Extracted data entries
────────────────────────────────────────
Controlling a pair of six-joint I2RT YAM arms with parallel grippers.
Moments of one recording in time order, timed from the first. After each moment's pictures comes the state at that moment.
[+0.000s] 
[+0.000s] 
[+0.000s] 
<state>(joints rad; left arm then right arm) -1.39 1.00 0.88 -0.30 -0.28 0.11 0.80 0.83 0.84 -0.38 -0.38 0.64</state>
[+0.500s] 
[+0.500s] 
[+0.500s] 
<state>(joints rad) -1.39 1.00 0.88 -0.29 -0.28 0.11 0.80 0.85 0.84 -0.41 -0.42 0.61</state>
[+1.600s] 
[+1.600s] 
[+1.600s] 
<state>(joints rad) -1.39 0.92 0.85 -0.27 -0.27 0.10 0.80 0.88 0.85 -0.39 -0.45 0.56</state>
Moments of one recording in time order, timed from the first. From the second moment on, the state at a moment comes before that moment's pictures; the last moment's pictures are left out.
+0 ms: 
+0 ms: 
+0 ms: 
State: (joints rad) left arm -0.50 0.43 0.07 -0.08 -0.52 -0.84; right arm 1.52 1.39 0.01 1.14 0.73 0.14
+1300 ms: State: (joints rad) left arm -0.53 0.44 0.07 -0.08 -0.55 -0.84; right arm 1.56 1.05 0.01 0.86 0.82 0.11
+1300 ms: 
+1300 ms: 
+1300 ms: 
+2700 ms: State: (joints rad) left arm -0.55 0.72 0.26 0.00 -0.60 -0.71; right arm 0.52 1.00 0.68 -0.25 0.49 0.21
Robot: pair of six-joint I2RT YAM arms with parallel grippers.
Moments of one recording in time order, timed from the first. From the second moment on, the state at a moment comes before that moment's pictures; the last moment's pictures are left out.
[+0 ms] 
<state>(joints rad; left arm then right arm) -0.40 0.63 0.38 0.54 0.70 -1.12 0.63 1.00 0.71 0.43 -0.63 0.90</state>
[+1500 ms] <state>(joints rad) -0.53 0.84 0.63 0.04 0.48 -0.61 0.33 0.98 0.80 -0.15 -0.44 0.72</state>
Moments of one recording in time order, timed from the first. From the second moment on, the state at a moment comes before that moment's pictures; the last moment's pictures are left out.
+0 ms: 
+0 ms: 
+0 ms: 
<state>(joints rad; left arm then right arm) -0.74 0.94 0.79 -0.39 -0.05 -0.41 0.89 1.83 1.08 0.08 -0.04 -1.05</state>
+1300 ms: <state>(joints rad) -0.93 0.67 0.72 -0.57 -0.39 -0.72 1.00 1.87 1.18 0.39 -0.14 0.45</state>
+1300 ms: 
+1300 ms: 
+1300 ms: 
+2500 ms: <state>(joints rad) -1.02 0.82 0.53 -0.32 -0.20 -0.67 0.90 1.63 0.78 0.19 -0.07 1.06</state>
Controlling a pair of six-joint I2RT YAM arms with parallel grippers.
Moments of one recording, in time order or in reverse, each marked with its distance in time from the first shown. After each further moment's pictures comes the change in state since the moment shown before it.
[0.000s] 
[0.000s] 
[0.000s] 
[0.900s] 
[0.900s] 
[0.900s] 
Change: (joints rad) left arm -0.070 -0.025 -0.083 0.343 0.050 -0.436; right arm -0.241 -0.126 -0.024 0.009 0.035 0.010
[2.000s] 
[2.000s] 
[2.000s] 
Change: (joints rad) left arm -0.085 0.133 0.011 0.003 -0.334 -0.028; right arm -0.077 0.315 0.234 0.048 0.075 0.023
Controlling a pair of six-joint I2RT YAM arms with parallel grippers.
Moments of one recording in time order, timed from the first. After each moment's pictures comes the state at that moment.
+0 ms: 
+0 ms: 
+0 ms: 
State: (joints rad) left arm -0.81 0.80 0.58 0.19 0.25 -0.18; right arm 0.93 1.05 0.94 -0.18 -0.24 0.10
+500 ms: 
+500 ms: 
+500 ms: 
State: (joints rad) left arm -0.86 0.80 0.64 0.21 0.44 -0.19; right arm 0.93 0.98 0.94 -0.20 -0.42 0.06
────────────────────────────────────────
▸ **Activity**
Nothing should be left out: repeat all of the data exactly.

▸ **Output for this task**
Controlling a pair of six-joint I2RT YAM arms with parallel grippers.
Moments of one recording in time order, timed from the first. After each moment's pictures comes the state at that moment.
[+0.000s] 
[+0.000s] 
[+0.000s] 
<state>(joints rad; left arm then right arm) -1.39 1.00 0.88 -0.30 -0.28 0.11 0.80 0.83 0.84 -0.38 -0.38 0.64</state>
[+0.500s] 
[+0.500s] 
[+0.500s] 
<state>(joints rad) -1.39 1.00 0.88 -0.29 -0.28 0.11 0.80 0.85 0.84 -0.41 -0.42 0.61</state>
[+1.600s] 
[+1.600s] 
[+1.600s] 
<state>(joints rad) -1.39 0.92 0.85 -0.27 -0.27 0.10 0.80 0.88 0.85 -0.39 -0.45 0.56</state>
Moments of one recording in time order, timed from the first. From the second moment on, the state at a moment comes before that moment's pictures; the last moment's pictures are left out.
+0 ms: 
+0 ms: 
+0 ms: 
State: (joints rad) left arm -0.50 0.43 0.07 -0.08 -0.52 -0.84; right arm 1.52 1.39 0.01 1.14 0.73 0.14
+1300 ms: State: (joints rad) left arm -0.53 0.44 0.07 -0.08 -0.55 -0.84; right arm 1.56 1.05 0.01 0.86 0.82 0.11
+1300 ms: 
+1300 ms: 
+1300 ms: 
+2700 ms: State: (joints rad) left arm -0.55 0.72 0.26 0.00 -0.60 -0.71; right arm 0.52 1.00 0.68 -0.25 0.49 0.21
Robot: pair of six-joint I2RT YAM arms with parallel grippers.
Moments of one recording in time order, timed from the first. From the second moment on, the state at a moment comes before that moment's pictures; the last moment's pictures are left out.
[+0 ms] 
<state>(joints rad; left arm then right arm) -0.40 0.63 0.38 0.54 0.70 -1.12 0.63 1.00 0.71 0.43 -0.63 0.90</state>
[+1500 ms] <state>(joints rad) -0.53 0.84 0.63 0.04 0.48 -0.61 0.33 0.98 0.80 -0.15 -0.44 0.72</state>
Moments of one recording in time order, timed from the first. From the second moment on, the state at a moment comes before that moment's pictures; the last moment's pictures are left out.
+0 ms: 
+0 ms: 
+0 ms: 
<state>(joints rad; left arm then right arm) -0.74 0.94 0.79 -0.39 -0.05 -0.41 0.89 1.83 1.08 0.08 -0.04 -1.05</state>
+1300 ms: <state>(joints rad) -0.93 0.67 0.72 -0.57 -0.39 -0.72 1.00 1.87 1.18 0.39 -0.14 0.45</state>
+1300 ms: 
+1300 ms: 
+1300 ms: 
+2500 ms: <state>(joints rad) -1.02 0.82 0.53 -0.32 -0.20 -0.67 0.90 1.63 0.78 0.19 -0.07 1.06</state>
Controlling a pair of six-joint I2RT YAM arms with parallel grippers.
Moments of one recording, in time order or in reverse, each marked with its distance in time from the first shown. After each further moment's pictures comes the change in state since the moment shown before it.
[0.000s] 
[0.000s] 
[0.000s] 
[0.900s] 
[0.900s] 
[0.900s] 
Change: (joints rad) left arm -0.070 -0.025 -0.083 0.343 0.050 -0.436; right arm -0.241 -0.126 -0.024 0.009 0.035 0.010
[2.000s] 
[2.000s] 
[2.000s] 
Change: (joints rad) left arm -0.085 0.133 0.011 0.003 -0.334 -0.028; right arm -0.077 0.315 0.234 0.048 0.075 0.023
Controlling a pair of six-joint I2RT YAM arms with parallel grippers.
Moments of one recording in time order, timed from the first. After each moment's pictures comes the state at that moment.
+0 ms: 
+0 ms: 
+0 ms: 
State: (joints rad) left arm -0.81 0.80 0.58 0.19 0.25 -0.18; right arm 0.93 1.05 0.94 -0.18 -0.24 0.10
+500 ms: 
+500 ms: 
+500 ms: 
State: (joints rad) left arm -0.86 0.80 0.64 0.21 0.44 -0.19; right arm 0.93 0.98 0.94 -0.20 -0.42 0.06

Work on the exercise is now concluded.